[Data entries]
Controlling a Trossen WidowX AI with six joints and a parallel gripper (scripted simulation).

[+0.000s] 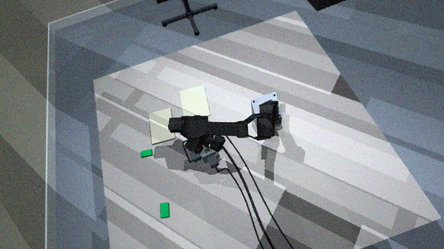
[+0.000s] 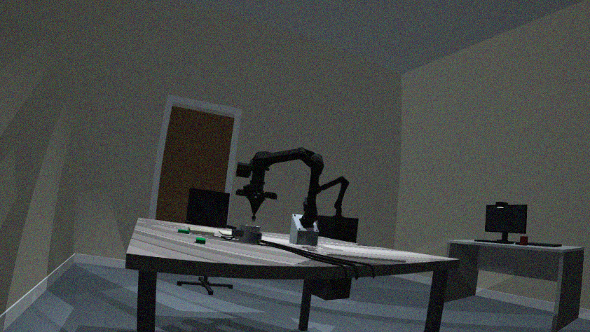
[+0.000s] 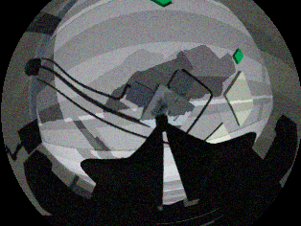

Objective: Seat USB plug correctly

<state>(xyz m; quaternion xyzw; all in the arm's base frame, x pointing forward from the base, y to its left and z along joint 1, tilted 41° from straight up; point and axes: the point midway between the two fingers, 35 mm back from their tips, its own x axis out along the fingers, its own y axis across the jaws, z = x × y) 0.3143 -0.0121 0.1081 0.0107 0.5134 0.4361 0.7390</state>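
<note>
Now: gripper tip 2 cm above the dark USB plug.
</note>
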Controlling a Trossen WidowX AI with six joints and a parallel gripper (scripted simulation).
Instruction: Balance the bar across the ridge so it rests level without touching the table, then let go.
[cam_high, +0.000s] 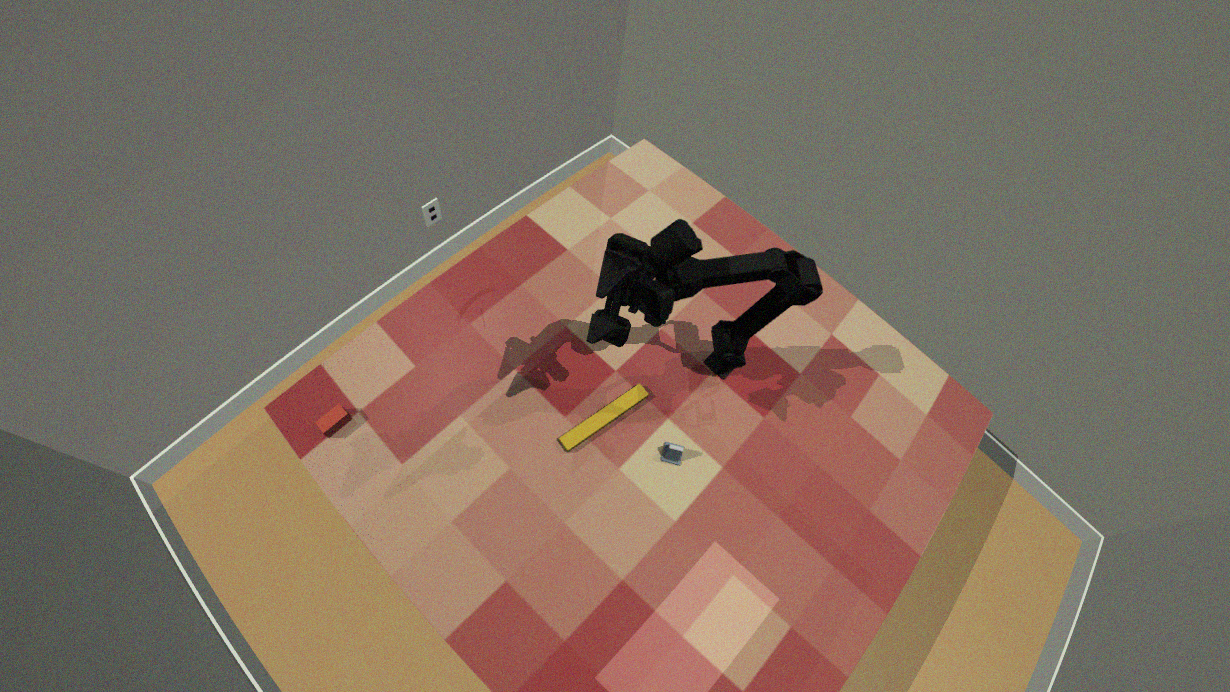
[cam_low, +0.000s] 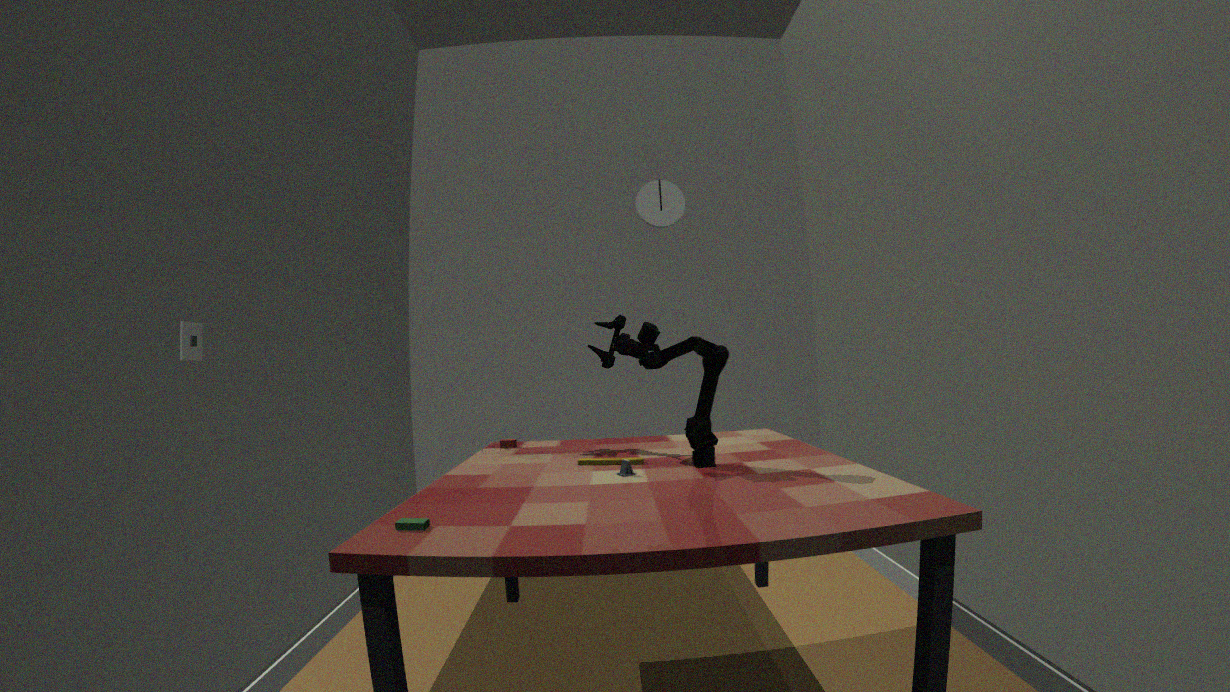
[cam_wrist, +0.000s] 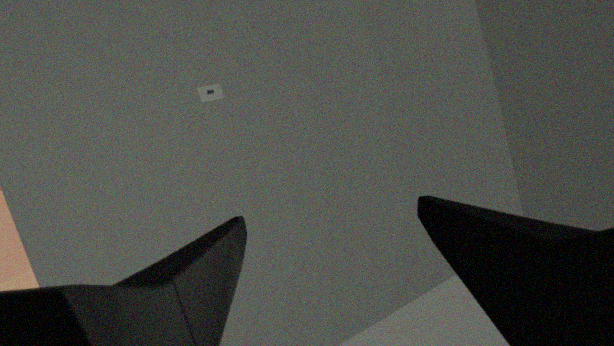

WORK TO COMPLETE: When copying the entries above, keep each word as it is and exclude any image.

SOLUTION TO THE PROBLEM:
Controlling a Trossen WidowX AI with six joints and a parallel gripper (scripted simulation).

[+0.000s] 
[+0.000s] 
[+0.000s] 

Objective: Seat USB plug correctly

<state>(xyz m; quaternion xyzw; all in the arm's base frame, x pointing forward from the base, y to its left and z along joint 1, tilted 41° from straight up; point and axes: the point midway between the two fingers, 35 mm back from their tips, its own x axis out along the fingers, its own y axis across the jaws, z = x × y) 0.3143 -0.0121 0.1081 0.0107 0.5134 0.4361 0.7390</state>
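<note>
Now: gripper tip 2 cm above the dark USB plug.
</note>
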Controlling a Trossen WidowX AI with six joints and a parallel gripper (scripted simulation).
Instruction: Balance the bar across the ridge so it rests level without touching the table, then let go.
[cam_high, +0.000s] 
[cam_low, +0.000s] 
[cam_wrist, +0.000s] 

Now the answer is complete.